Ecosystem-based fishery management (EBFM) is a new direction for fishery management, essentially reversing the order of management priorities to start with the ecosystem rather than the target species. This concept of management is a direct extension of the concept of a holistic approach incorporating interspecific interactions and physical environmental influences. However, because of the limited understanding of the complexity of marine ecosystems, few fisheries are actually managed on a multispecies basis. Even now, in order to specify a practical fishing policy we need a single-species model and utilize it by partially taking account of the effects of other factors mentioned above on the target species biomass. In fact, it is contended that in systems with moderate amounts of data, EBFM could be characterized by effective single-species management with the addition of precautionary set-asides for unknown ecosystem components. Hence, it is still necessary to examine a single-species model so as to clarify the extent of its applicability. The model investigated in this paper is what is called the dynamic pool model, which was proposed by C.W. Clark in the mid-1970s as a dynamic optimization of the classic Beverton and Holt static model for a fishery, in an attempt to make the process of growth and aging inherent in each of the creature resources reflect directly into the economic process.
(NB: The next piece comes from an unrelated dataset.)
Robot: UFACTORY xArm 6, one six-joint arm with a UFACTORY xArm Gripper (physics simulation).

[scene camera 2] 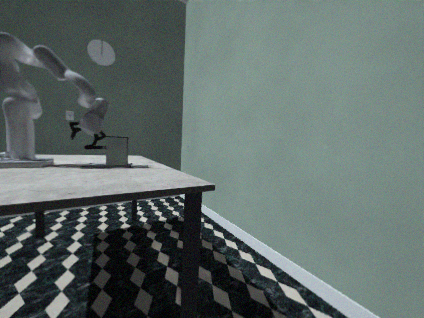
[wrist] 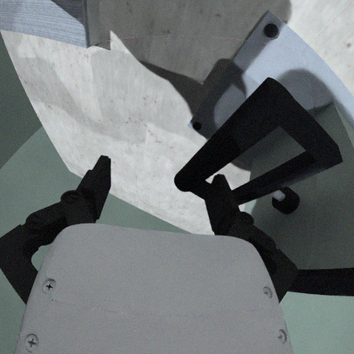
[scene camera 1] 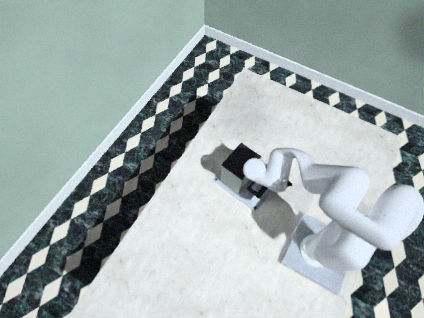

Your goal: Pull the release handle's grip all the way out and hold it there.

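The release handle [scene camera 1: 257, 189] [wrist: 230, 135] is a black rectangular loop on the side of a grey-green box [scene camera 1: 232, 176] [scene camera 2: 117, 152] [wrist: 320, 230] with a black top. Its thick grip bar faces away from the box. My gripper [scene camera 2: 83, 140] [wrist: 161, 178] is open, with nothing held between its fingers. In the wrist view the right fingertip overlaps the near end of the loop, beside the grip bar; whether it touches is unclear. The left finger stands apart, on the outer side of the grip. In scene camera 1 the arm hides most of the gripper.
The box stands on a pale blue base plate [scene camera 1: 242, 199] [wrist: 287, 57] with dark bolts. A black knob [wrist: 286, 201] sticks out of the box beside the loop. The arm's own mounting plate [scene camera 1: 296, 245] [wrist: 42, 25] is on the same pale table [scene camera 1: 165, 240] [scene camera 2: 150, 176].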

This dynamic model has been applied to a wide variety of commercial fish species. However, the applications have been largely confined to computer simulations using the discrete-time stand-by of the original Clark continuous-time model. This situation is caused mainly by the complexity of the mathematical structure of the Clark model. In this paper, we first specify the material related to the complexity. Subsequently, we provide a rigorous proof for the long-standing conjecture due to Clark concerning the optimal path or harvesting schedule. In addition, two derivative cases are examined: one is the case in which a year-class of fish leaves a given fishing sea area permanently before its natural biomass peaks, the other is the case in which the escapement of a year-class is required to be more than a given minimum level.